■ Exercise directions ■
Only the lines from the beginning of the data below through the line that contains "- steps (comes" should be repeated, exactly as written.

____________________

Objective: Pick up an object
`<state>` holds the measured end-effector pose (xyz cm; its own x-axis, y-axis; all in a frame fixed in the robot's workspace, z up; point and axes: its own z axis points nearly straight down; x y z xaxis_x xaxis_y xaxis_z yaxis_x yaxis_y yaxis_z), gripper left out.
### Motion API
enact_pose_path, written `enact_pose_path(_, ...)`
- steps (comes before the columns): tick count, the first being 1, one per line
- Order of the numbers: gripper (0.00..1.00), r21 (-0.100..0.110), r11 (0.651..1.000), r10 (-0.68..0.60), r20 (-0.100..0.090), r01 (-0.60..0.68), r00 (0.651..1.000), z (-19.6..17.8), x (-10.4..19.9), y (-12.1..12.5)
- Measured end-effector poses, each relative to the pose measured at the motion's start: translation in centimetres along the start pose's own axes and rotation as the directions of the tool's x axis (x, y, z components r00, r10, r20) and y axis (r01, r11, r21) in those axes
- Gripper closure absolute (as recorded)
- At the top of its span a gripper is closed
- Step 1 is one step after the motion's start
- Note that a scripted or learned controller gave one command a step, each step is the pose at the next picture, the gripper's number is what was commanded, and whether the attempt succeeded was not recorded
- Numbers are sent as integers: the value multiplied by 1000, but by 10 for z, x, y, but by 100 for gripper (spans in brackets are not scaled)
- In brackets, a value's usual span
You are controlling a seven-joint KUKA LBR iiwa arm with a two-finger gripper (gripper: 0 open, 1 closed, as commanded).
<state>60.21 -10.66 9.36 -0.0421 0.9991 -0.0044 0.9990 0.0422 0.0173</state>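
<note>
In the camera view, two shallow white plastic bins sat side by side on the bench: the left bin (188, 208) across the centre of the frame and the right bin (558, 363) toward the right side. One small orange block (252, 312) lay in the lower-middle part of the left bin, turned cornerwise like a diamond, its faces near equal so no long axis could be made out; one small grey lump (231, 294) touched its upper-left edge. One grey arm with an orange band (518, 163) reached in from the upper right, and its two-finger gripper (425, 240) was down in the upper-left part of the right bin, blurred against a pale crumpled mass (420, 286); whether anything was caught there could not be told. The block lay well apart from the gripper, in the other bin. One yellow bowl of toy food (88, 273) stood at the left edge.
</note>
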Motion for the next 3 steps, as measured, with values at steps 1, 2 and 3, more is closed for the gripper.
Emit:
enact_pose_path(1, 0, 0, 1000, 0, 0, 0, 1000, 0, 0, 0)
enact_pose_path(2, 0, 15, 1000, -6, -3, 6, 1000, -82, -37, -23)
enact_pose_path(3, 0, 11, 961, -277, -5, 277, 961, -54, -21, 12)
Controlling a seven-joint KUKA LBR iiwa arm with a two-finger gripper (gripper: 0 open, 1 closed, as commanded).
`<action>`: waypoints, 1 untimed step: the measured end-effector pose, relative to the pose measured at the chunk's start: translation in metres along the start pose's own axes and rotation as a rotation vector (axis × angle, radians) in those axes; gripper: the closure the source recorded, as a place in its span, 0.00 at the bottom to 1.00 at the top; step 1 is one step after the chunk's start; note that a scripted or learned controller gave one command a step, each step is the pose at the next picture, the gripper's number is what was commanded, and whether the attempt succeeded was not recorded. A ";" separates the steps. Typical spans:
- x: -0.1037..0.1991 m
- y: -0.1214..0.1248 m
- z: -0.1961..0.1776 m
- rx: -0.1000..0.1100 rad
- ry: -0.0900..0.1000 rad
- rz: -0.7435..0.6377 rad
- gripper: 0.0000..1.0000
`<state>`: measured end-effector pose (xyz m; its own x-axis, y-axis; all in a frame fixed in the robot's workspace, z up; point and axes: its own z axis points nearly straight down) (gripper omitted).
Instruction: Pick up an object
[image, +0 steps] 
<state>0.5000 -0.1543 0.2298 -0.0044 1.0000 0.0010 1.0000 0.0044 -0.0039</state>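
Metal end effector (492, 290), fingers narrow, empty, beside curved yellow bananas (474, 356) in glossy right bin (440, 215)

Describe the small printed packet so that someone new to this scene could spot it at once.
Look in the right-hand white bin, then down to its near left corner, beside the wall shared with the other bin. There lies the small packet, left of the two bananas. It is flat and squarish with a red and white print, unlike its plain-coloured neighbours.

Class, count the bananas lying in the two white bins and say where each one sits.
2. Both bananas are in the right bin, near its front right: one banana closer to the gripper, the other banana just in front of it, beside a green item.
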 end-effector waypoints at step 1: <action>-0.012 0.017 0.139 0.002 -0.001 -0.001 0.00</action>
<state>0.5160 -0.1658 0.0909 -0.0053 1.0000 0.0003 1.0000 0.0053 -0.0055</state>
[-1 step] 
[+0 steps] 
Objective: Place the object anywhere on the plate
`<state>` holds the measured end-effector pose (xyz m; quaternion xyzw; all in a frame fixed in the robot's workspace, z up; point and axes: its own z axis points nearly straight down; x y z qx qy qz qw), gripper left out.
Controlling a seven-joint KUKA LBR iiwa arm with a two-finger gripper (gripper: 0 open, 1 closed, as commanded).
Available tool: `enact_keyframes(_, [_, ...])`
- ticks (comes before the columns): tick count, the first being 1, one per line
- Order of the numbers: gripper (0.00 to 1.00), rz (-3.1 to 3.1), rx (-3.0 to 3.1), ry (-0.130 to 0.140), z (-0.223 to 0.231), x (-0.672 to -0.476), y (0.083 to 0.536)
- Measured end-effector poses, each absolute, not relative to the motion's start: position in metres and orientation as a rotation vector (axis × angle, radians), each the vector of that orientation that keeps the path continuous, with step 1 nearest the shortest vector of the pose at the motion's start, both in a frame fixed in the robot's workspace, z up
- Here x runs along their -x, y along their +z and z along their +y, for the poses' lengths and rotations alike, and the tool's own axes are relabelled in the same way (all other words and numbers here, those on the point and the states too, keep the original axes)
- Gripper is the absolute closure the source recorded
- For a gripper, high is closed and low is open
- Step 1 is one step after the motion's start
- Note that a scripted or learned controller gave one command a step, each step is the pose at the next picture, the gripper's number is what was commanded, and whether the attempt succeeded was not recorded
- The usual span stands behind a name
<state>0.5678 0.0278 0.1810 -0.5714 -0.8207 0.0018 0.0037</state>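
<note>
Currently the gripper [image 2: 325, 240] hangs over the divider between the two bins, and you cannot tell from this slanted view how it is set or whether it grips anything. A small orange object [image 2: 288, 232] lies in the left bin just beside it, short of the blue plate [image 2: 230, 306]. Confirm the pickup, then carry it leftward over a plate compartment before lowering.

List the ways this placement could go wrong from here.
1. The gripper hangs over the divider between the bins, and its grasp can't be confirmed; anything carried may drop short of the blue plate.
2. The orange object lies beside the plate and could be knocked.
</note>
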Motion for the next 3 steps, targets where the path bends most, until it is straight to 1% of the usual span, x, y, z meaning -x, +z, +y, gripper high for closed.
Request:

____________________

■ Solution to this problem ■
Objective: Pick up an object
`<state>` holds the measured end-effector pose (xyz cm; its own x-axis, y-axis; all in a frame fixed in the robot's workspace, z up; point and axes: its own z axis points nearly straight down; x y z xaxis_x xaxis_y xaxis_z yaxis_x yaxis_y yaxis_z), gripper left out.
### Motion API
enact_pose_path, written `enact_pose_path(_, ...)`
- steps (comes before the columns): tick count, the first being 1, one per line

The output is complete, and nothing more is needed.